Reagan’s success in making inroads with white working-class voters in the booming suburbs of Southern California was a template for the “law and order” and “silent majority” rhetoric that fuelled Nixon’s presidential victory in 1968. Reagan mounted an unsuccessful bid for the Republican nomination in 1968, in which he crisscrossed the South and white enclaves across the country thrilling conservative audiences with his scorching attacks on lawless civil rights agitators and his tough talk of law and order. Just hours after Martin Luther King Jr.’s assassination, Reagan called King’s assassination “a great tragedy that began when we began compromising with law and order and people started choosing which laws they’d break.”

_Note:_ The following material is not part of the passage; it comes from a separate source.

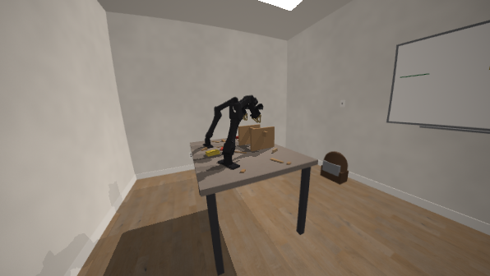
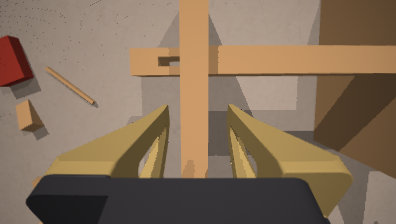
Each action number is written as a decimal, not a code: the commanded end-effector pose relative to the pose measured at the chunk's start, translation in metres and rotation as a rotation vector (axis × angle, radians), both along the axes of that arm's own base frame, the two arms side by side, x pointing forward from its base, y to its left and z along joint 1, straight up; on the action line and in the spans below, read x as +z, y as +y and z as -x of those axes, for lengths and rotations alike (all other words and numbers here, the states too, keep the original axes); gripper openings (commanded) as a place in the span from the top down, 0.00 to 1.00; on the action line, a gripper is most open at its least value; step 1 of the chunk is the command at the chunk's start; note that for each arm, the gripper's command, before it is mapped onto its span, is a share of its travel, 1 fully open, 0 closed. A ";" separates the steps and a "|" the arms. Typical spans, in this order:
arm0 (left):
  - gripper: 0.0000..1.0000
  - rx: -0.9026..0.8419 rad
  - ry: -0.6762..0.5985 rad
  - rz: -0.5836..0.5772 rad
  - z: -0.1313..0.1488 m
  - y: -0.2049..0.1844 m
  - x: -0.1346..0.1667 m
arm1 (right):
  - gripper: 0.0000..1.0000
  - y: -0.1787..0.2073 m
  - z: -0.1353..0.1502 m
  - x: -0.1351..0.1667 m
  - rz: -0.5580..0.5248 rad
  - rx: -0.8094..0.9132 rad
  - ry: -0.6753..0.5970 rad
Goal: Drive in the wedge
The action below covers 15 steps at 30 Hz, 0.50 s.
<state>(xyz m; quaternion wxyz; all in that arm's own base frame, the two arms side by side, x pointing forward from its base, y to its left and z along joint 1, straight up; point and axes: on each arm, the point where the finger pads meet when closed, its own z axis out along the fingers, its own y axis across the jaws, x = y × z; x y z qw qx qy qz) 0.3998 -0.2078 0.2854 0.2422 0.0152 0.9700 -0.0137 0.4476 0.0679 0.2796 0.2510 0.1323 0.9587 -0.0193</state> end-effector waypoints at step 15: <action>0.60 -0.001 -0.032 0.013 0.000 -0.003 0.012 | 0.61 -0.001 0.008 0.033 0.000 0.000 -0.043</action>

In 1976, Reagan, in challenging Gerald Ford for the Republican presidential nomination, popularized the racist trope of a “welfare queen,” repeating at virtually every campaign stop, before white audiences, the fictitious story of a Black welfare cheat, subsidized by hardworking white taxpayers.
Overall, Reagan’s two-term presidency marked a new nadir in race relations. His administration tried to dilute the Voting Rights Act, vitiated the bipartisan US Commission on Civil Rights and vowed to abolish affirmative action, arguing that white men were the only victims — of reverse discrimination. Reagan’s attitudes on civil rights were reflected in his refusal to impose sanctions on the apartheid government of South Africa; he vetoed a 1986 bill imposing sanctions, which Congress overrode. Nobel Peace Prize winner Archbishop Desmond Tutu was so incensed that he declared Reagan “a racist, pure and simple.”
Most egregiously, Reagan was instrumental in ratcheting up the “war on drugs,” which has led to the mass incarceration of Black and poor people of colour and the destruction of families and communities. His administration adopted a series of draconian laws that resulted in the imprisonment rate of African Americans on drug charges is almost six times that of whites, even though whites use illicit drugs at a similar rate.
While Reagan eschewed the overt racism of Trump, his racial politics paved the way for Trump. In fact, Reagan’s brand of racism was perhaps more sinister than Trump’s because he did it with a genial smile. In reckoning with Trump, we need to reckon with Reagan’s legacy. And that began with his appeal to white voters in Southern California.